§ **Work required**
Please go through the records below and return every line holding the word "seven".

§ **Records provided**
%%

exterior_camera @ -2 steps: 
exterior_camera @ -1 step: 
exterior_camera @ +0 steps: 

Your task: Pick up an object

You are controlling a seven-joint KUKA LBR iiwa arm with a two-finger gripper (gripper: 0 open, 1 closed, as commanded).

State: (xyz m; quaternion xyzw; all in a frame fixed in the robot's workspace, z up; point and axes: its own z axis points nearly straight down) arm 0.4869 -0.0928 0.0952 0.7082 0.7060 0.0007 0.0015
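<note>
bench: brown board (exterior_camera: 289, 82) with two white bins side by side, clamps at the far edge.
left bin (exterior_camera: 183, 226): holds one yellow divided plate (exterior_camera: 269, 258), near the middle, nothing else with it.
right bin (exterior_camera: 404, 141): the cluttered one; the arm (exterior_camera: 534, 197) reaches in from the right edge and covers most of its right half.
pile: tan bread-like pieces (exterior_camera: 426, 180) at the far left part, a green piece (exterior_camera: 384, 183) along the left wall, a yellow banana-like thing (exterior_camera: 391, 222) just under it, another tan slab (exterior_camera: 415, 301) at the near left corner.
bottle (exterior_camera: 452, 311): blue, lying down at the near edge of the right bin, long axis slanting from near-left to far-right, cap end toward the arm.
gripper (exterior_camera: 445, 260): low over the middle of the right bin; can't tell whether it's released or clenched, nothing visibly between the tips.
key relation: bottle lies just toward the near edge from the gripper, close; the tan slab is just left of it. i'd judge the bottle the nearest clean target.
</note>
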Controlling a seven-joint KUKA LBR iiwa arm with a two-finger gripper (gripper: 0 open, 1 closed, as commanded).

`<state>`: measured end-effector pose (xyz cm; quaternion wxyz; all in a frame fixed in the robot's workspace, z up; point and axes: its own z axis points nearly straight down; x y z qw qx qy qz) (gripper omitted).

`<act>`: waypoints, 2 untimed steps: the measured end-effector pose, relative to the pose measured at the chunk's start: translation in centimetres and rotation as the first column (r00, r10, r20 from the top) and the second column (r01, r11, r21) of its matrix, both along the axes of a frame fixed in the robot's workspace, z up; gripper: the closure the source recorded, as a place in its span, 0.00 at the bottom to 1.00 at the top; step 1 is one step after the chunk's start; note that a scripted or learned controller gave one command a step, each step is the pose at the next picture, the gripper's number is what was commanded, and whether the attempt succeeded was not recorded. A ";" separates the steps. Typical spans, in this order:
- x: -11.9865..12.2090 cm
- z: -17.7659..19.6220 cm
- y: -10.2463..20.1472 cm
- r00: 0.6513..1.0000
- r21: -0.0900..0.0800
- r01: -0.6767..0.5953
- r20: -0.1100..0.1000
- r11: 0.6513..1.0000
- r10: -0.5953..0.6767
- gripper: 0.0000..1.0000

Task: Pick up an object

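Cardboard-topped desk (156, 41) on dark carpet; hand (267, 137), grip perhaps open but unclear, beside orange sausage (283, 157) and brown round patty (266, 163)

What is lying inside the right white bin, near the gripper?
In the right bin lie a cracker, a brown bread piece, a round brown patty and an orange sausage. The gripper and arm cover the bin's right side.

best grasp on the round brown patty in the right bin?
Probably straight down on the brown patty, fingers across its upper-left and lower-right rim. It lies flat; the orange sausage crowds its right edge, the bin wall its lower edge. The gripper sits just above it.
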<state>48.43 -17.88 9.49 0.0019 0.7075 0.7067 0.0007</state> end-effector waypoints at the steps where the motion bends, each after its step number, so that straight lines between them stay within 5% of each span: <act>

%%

§ **Reply**
You are controlling a seven-joint KUKA LBR iiwa arm with a two-finger gripper (gripper: 0 open, 1 closed, as commanded).
Controlling a seven-joint KUKA LBR iiwa arm with a two-finger gripper (gripper: 0 open, 1 closed, as commanded).

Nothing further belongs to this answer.